Une pièce intitulée dans le bordereau de l’association « compte rendu de la commission de discipline du 12 janvier 2018 » ne comporte que la première page d’un document sans titre qui démarre ainsi : « objet : CR entretien préalable » et précise : « présents : H I, J K, B L, M N, O P, F G, B Q, R S, T U, Y V, Monsieur X ». Puis, le document poursuit ainsi : « suite à l’entretien de ce jour, je voudrais rappeler les faits qui sont reprochés à X Y. Le 7 décembre 2017, celui-ci a fait l’objet d’une mise à pied à titre conservatoire à raison des faits suivants''… etc. ». La cour considère que ce document est incomplet et qu’il ne permet pas d’affirmer qu’il s’agit d’un compte rendu d’entretien de la commission de discipline, les membres présents étant 10 et non pas 5 comme l’exige le règlement intérieur. De plus, ce document, tel qu’il est annoncé dans le bordereau de pièces de l’association, devrait relater les échanges entre la commission de discipline et l’adhérent convoqué ; or, il se contente de ne préciser que les faits reprochés après l’entretien comme cela est mentionné sur cette seule page.
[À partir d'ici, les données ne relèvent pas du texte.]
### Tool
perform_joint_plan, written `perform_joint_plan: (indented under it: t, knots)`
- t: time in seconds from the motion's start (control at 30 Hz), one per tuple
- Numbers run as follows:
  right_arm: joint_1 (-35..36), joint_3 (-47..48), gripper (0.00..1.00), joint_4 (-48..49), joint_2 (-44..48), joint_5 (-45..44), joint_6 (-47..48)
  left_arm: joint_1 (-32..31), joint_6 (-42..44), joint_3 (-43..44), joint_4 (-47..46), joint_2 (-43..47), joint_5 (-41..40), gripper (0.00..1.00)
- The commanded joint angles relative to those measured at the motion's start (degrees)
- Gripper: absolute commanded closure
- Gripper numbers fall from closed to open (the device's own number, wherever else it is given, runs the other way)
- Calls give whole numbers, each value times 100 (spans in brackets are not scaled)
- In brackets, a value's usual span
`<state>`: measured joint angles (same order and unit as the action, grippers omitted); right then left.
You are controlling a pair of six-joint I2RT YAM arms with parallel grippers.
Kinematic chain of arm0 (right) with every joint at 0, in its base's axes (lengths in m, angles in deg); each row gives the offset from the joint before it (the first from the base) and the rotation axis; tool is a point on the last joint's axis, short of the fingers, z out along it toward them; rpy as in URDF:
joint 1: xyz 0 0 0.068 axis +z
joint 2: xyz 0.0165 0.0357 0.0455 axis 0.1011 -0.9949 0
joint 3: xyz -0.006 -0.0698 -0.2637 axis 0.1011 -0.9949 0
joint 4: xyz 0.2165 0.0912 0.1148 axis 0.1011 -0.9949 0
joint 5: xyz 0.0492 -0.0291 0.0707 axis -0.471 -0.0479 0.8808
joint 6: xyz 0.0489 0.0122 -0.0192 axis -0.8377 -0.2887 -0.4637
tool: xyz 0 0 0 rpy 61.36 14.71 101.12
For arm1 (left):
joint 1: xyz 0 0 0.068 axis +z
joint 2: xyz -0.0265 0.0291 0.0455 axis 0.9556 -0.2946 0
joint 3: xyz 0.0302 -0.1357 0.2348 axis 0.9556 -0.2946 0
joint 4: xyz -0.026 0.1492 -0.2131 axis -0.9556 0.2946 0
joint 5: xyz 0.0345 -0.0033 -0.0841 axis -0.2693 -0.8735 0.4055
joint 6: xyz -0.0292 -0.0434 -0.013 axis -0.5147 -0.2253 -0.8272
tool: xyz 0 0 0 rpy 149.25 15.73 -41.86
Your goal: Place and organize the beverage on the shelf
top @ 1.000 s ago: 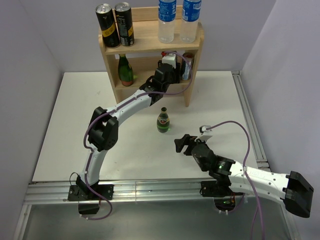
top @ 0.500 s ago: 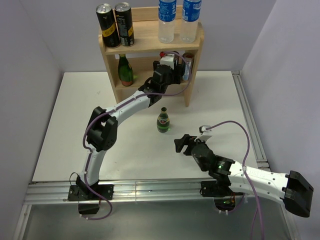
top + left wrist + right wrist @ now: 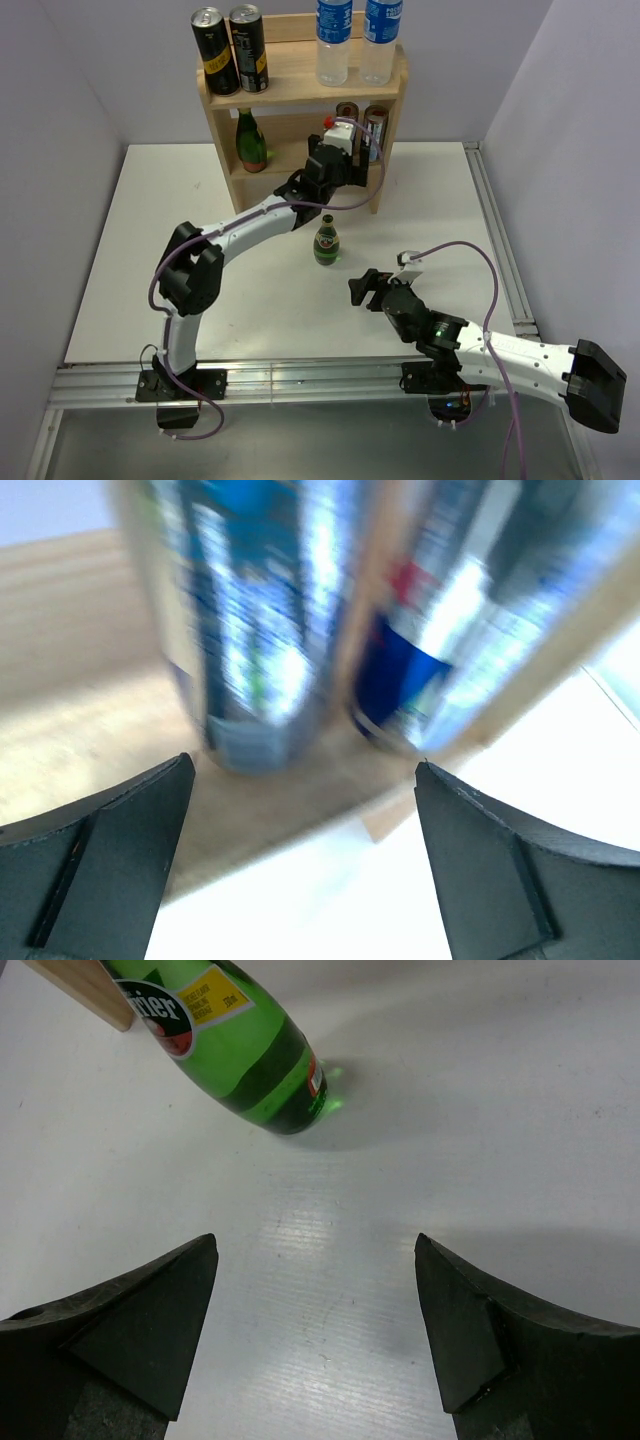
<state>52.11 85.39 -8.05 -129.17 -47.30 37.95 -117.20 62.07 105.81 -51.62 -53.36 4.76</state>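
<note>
The light-wood shelf (image 3: 302, 88) stands at the table's far edge. Its top tier carries two black cans (image 3: 231, 48) and two water bottles (image 3: 357, 40). On the middle tier stand a green bottle (image 3: 250, 140) at the left and two slim cans (image 3: 362, 118) at the right. My left gripper (image 3: 345, 142) is just in front of those cans, open and empty. In the left wrist view both cans (image 3: 255, 630) are blurred beyond my left gripper (image 3: 305, 780). A small green bottle (image 3: 326, 240) stands upright on the table. My right gripper (image 3: 362, 288) is open, a short way in front of that bottle (image 3: 240, 1050).
White table (image 3: 150, 260) with a metal rail along its near edge (image 3: 300, 378). Grey walls close in the left, back and right sides. A shelf corner (image 3: 80, 985) shows at the top left of the right wrist view.
My left gripper went from shut to open, letting go of a can on the middle tier, and drew back a little. The left elbow swung left. The right arm is unmoved.
</note>
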Motion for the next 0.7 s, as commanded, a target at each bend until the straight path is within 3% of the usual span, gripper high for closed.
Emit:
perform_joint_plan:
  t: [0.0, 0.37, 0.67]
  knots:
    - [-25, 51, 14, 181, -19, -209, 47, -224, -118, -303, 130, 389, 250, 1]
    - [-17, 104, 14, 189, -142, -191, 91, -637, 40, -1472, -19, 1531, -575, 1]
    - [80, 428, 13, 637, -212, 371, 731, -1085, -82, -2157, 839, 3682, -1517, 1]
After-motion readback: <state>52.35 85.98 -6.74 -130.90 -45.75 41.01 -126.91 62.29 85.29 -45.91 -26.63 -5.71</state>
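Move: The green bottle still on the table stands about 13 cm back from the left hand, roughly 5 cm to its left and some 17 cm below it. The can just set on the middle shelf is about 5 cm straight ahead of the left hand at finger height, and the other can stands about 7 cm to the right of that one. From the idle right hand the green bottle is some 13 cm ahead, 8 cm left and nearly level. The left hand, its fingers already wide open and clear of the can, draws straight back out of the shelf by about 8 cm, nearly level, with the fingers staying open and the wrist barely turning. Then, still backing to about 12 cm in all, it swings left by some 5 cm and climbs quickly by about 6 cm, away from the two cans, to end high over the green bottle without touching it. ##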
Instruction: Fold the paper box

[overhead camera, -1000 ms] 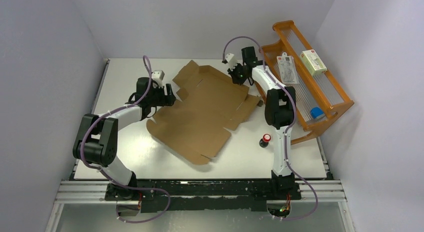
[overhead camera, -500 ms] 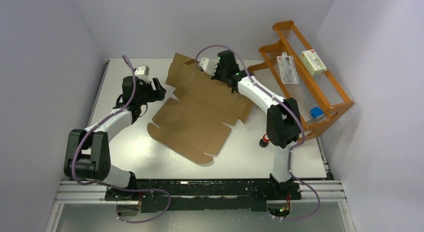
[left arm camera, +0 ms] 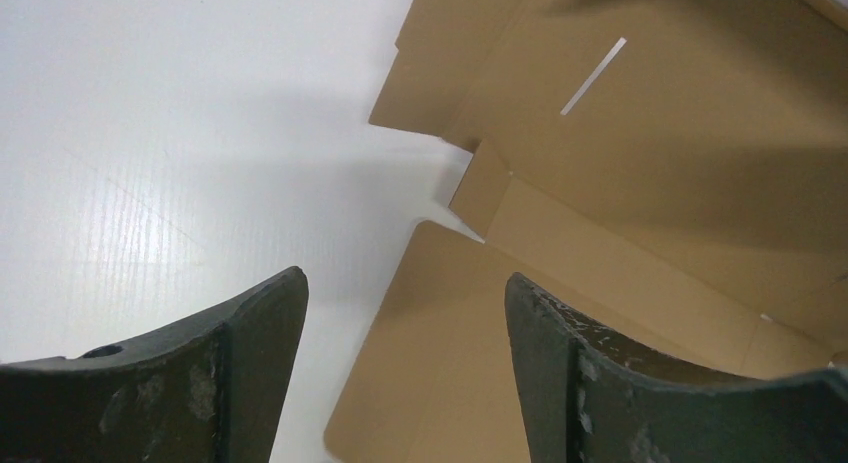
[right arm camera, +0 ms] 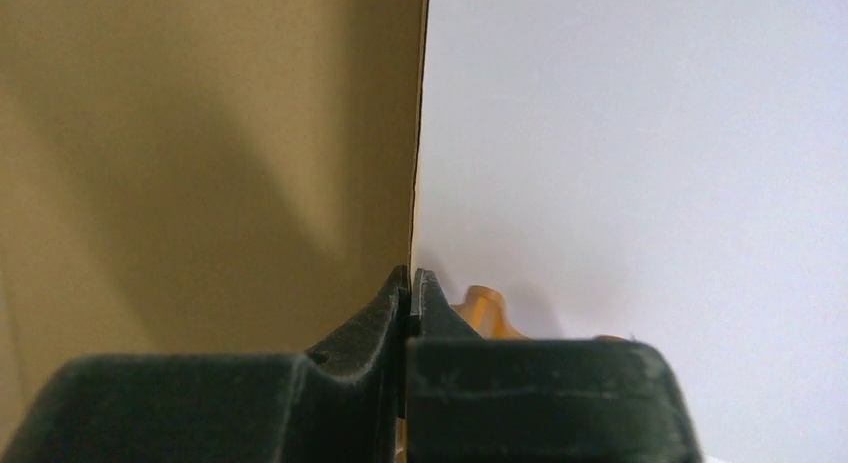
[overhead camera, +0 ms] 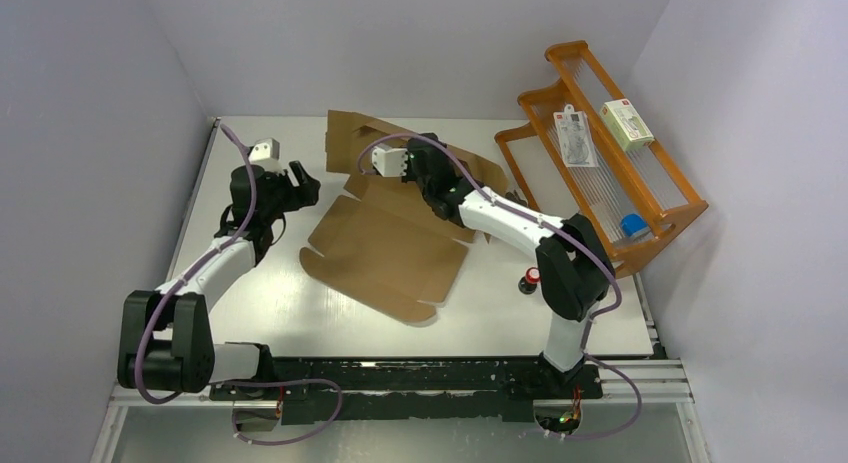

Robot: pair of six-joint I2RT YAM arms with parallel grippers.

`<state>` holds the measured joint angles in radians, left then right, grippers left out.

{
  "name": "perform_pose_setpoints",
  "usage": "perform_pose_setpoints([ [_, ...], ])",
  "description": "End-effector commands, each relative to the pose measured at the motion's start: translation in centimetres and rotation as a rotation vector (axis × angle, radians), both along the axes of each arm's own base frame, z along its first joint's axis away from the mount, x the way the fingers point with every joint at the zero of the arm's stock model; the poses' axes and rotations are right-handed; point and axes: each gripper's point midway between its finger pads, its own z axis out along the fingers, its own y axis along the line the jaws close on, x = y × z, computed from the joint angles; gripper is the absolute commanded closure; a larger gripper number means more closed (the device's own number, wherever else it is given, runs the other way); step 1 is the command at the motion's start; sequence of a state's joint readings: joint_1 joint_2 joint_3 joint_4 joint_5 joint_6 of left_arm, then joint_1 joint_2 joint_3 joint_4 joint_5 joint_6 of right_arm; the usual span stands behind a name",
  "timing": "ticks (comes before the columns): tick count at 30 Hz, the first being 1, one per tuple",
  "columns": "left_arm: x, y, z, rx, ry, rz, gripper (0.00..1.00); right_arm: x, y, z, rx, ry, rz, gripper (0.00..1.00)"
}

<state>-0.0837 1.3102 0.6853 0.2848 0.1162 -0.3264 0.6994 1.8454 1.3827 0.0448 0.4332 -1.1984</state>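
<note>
The paper box is a brown cardboard die-cut sheet in the middle of the table, its far part lifted and folded over toward the near side. My right gripper is shut on the edge of that raised panel; in the right wrist view the cardboard stands edge-on between the closed fingers. My left gripper is open and empty, just left of the sheet's left edge. In the left wrist view it hovers over the sheet's left flaps and the white table.
An orange wooden rack stands at the right with a white-and-green carton, a blister pack and a blue item. A red-topped button sits right of the sheet. Walls close in left and right.
My right gripper has swung left and toward the near side with the far panel, folding it up and over. My left gripper has drawn back to the left, off the sheet.
</note>
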Motion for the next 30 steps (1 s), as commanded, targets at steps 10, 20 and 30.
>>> perform_pose_setpoints([
  [10,1.1,3.1,2.2,-0.018,-0.180,-0.028,0.22,-5.4,1.3,5.6,-0.054,-0.204,0.022,1.00],
  [20,5.6,1.3,1.3,0.010,-0.237,-0.227,0.23,-6.5,1.9,4.4,-0.026,-0.134,0.062,1.00],
  [30,8.7,-0.7,1.0,-0.005,-0.392,-0.412,0.25,-6.6,2.8,2.2,-0.033,-0.073,0.104,1.00],
])
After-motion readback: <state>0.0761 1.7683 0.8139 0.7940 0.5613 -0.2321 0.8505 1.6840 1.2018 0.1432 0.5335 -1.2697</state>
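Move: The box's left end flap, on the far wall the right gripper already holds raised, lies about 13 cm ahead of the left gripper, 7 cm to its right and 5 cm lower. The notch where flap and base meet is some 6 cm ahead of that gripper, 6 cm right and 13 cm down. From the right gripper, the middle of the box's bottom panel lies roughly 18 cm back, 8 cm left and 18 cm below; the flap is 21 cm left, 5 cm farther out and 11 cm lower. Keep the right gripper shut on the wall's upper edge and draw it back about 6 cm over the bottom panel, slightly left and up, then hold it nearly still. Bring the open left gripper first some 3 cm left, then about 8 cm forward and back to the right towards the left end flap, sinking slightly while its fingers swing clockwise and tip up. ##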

Enfin, la proposition de la commission de discipline à 5 membres identifiés décidant à huis clos et saisissant le comité de direction comme le prévoit le règlement intérieur n’est pas fournie aux débats par l’association. N’est produit que le procès-verbal relatant deux décisions des 7 membres du Comité Directeur réuni le 18 janvier 2018 en réunion extraordinaire en présence du président qui n’a pas participé aux votes pour veiller à l’impartialité des décisions alors qu’il était visé par les insultes et voies de fait dénoncées.

Les juges sont contraints de conclure que l’association ne justifie pas de la régularité de la procédure disciplinaire et notamment de la désignation de la Commission de Discipline comme le prévoit le règlement intérieur. En conséquence, ils confirment le jugement en ce qu’il a dit que la décision d’exclusion en date du 23 janvier 2018 prise par l’association à l’égard du demandeur est nulle et de nul effet, que le demandeur doit être réintégré en qualité d’adhérent de l’association et dans les fonctions qu’il occupait antérieurement à cette décision, et condamnent l’association à lui verser la somme de 2 300 euros à titre de dommages et intérêts.